Description of the task:
Omit the images. Restate all of the records word for word.

Source material:
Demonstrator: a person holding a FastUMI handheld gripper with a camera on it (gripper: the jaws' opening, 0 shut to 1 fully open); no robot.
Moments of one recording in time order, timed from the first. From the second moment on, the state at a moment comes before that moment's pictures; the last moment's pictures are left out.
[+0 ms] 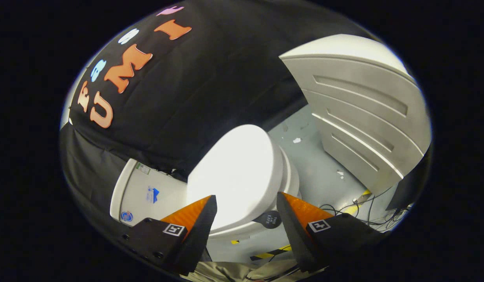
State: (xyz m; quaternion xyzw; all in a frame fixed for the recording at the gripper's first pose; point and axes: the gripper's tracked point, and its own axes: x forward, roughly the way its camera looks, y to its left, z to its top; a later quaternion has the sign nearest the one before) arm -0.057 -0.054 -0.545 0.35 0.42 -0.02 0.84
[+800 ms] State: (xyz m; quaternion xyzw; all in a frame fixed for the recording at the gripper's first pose) arm -0.091 -0.030 -0.638 0.45 0.49 -0.03 0.74
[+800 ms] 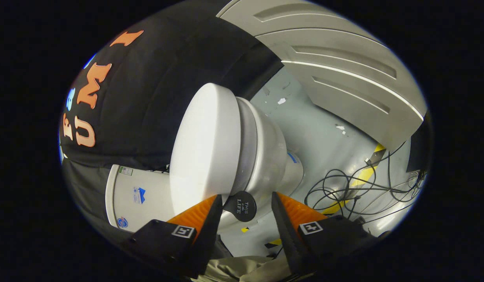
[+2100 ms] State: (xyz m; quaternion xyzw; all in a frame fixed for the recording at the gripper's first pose) arm -0.082 -0.026 -0.619 0.55 0.46 -0.10 0.69
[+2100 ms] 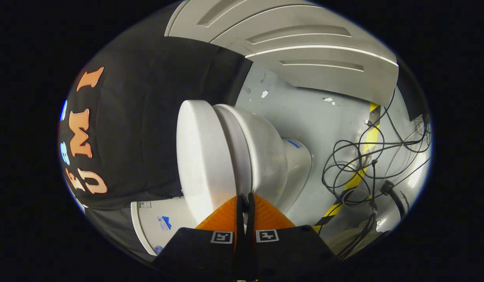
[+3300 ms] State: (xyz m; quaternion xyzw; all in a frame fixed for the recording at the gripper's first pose) arm -0.051 0.044 -0.447 0.29 0.44 -0.10 0.84
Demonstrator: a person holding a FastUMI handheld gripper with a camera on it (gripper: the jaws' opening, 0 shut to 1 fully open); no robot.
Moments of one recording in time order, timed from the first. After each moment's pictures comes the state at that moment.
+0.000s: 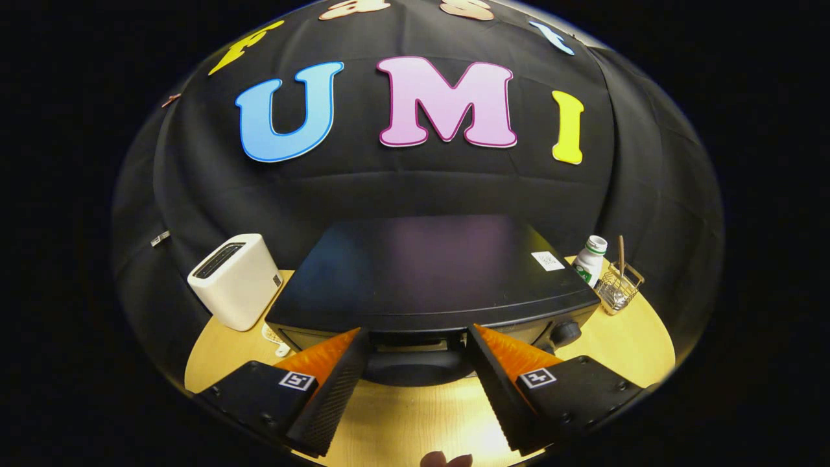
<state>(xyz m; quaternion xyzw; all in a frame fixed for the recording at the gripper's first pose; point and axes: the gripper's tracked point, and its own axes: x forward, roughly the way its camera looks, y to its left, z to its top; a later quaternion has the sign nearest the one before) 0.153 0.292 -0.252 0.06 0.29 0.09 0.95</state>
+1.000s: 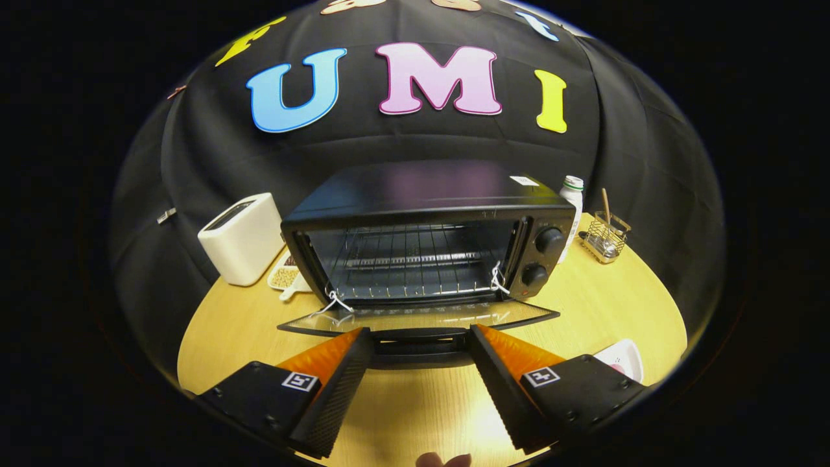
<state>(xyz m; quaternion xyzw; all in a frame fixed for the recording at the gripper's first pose) 0.035 0.281 -0.302 0.06 0.35 0.08 0.93</state>
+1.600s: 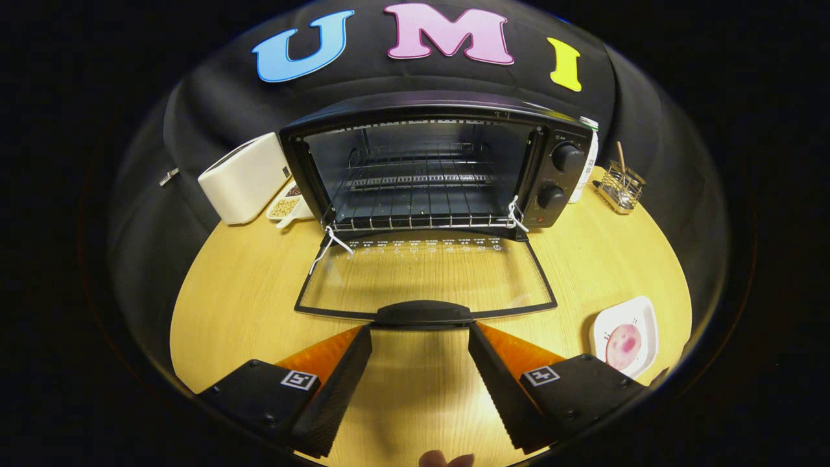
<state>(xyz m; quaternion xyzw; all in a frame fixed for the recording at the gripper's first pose) -0.030 0.281 -0.352 0.05 0.46 0.12 0.88</state>
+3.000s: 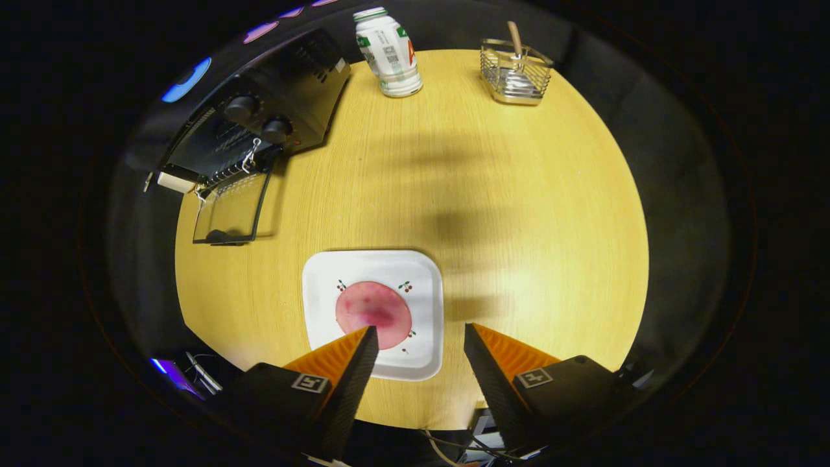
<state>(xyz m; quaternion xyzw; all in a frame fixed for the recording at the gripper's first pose) -0.034 -0.063 -0.419 0.05 0.70 0.14 0.69</state>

Answer box:
Demonstrator: a person holding a FastUMI handheld gripper with a camera on it (gripper: the jaws' opening, 0 shut to 1 fully open); no robot.
Moments of one recording in time order, timed from the first. From the second moment on, the state at a moment comes before that moment's pictures; the last moment's pictures are left out.
[+0 ms] 
State: (xyz m; quaternion xyzw; all in a frame fixed for the recording at the gripper's first pose; point and axes: the gripper's tracked point, and its own axes: x forward, roughly the way its camera looks, y to its left, z to its top; a later quaternion has the sign nearest the one before) arm -0.057 -0.054 -0.545 0.35 0.42 -0.02 0.84
[+800 ms] State: (xyz m; quaternion xyzw; all in a frame fixed for the recording at the gripper's first pose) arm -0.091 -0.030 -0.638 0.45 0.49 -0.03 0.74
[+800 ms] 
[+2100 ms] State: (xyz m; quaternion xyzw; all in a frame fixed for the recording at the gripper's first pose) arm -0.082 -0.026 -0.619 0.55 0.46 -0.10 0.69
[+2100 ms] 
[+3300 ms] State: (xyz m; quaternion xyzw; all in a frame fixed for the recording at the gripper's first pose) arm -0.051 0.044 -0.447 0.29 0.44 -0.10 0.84
Demonstrator: a person holding a FastUMI handheld gripper with a camera on it (gripper: the jaws' opening, 0 shut to 1 fully open); no robot.
Moments of one recording in time order, timed from the first. After each moment's pictures comes the state at that moment.
+0.000s: 
<state>(xyz m; quaternion xyzw; all in a frame fixed for the recording at the gripper's first pose; point and axes: the gripper's tracked point, and its own axes: x forward, roughly the way its camera looks, y to its left, z to its top; a later quaternion has the sign nearest the one before) 0.153 0.292 -0.252 0.06 0.29 0.09 0.95</state>
+1.000s: 
<state>(xyz m; quaternion xyzw; all in a frame fixed for the recording at the gripper's first pose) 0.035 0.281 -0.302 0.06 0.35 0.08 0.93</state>
+1.600s: 
<state>(xyz m; quaternion xyzw; all in a frame fixed for the recording at the gripper's first pose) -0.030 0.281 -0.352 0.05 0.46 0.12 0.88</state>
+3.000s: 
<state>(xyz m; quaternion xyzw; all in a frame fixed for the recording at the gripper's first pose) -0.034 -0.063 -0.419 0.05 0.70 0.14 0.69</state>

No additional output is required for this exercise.